Graphic Novel Round-up: Thank God for Small Dogs
Wednesday, June 10, 2009
Ultimates 2: Who Killed the Scarlet Witch? (Loeb / Madureira): Good lord, this was a terrible comic book. The story was essentially gibberish - a series of hop-skip-jump connected vignettes, each designed to show off a bustacular splash page and some 'cinematic' violence that made very little sense.
The continuity was rubbish - this was something out of the Chris Claremont school of cross-over action; unless you've read sixteen other, parallel, simultaneous titles, there's no sense to be made. On top of that, this was over-the-top mayhem, with no grounding in the real world, no maturity to the plotline, no sense of adulthood, drama, character development, cleverness or even the vaguest whiff of accomplishing something new. Ultimates 3 was, in fact, everything that the Ultimates universe was originally created to avoid. This may not be the first nail in the Ultimate coffin, but it certainly is the longest.

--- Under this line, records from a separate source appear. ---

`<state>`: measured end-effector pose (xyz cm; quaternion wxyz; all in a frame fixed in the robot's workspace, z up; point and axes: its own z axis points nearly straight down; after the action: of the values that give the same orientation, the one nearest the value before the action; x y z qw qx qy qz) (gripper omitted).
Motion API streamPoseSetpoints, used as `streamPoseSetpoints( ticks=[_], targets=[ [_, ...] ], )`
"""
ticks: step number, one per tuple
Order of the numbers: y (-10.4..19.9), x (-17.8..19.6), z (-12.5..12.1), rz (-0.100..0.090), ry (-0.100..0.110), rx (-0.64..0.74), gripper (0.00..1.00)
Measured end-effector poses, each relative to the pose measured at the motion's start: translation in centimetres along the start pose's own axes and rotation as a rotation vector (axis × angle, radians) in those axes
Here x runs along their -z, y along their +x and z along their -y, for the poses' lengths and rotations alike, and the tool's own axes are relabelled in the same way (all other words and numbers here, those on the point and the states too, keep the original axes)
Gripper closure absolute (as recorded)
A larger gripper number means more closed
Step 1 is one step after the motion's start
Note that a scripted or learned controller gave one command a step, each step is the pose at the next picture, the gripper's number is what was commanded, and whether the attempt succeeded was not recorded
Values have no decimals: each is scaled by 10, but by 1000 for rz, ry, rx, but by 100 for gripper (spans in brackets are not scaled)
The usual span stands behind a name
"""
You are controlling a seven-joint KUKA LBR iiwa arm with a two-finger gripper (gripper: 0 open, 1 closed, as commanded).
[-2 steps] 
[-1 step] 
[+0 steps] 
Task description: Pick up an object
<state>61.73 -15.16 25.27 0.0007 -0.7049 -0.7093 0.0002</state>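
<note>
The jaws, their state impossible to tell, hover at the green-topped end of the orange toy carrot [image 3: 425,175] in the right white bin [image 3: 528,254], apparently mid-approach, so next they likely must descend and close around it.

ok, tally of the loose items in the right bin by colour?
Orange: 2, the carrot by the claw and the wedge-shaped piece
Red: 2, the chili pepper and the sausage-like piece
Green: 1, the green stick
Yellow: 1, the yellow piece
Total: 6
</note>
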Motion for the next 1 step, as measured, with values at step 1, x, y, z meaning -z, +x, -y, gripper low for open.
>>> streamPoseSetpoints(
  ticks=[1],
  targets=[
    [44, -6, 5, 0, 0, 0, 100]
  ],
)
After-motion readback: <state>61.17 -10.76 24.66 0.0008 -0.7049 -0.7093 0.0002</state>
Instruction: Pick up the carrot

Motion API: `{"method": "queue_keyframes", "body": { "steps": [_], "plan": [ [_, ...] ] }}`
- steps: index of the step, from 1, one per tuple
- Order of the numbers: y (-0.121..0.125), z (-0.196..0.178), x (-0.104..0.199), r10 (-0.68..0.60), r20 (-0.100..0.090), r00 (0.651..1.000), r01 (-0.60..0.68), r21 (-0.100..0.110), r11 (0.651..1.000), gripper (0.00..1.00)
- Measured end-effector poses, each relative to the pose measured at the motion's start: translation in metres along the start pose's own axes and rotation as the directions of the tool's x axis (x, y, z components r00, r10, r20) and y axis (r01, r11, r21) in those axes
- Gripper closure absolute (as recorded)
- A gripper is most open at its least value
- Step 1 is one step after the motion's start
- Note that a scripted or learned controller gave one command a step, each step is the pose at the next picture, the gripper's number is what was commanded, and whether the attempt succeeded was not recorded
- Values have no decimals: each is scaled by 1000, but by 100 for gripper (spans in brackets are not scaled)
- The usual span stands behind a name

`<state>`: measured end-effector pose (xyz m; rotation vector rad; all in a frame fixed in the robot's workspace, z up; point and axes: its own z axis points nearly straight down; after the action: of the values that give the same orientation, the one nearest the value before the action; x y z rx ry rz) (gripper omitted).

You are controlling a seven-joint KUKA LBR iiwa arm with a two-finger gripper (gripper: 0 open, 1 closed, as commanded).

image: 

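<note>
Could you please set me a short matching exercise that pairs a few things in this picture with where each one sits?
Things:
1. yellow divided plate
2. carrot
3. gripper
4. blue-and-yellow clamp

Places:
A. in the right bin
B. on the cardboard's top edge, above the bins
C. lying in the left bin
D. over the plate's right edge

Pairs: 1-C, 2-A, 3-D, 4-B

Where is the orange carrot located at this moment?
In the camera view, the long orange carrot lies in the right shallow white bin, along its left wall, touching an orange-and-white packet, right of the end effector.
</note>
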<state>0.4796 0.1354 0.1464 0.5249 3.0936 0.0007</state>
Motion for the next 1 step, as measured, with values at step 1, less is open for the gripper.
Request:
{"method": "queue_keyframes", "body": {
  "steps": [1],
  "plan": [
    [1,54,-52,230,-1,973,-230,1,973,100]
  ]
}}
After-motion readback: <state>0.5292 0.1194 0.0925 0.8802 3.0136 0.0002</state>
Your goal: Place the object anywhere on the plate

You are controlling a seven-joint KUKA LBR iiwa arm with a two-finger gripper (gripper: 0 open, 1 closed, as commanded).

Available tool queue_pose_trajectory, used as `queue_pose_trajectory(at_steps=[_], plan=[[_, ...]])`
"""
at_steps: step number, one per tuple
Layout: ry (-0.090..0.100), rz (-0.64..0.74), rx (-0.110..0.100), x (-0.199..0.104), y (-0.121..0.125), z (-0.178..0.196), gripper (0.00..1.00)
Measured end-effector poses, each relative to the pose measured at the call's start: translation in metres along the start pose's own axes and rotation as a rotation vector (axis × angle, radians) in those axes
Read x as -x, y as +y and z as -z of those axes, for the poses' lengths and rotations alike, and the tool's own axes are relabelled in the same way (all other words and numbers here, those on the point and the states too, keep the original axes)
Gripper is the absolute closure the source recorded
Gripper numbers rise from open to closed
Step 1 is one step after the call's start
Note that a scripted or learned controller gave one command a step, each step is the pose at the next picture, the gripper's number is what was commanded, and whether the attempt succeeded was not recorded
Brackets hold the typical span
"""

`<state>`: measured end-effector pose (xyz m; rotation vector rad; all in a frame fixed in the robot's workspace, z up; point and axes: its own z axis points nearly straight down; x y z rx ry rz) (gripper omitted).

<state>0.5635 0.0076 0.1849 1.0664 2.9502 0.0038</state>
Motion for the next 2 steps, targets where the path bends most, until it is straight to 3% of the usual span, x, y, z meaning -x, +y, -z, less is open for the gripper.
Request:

Laika (Abadzis): This lovely independent is drawn and written by Nick Abadzis, who painstakingly researched the (shockingly depressing) topic of Soviet space-flight for years before putting pen to paper.
The story centers around Laika, the first dog in space, but in following the adorable mutt, Abadzis reveals a broad cast of characters all involved in the program. Scientists, politicians, ordinary people are all caught up in the dramatic race to accomplish one of mankind's biggest achievements - against impossible odds, and no matter what the cost.
This is a beautiful book and perfectly illustrated. I'm curious to see what else Abadzis is producing - he has a unique style that fits this story perfectly.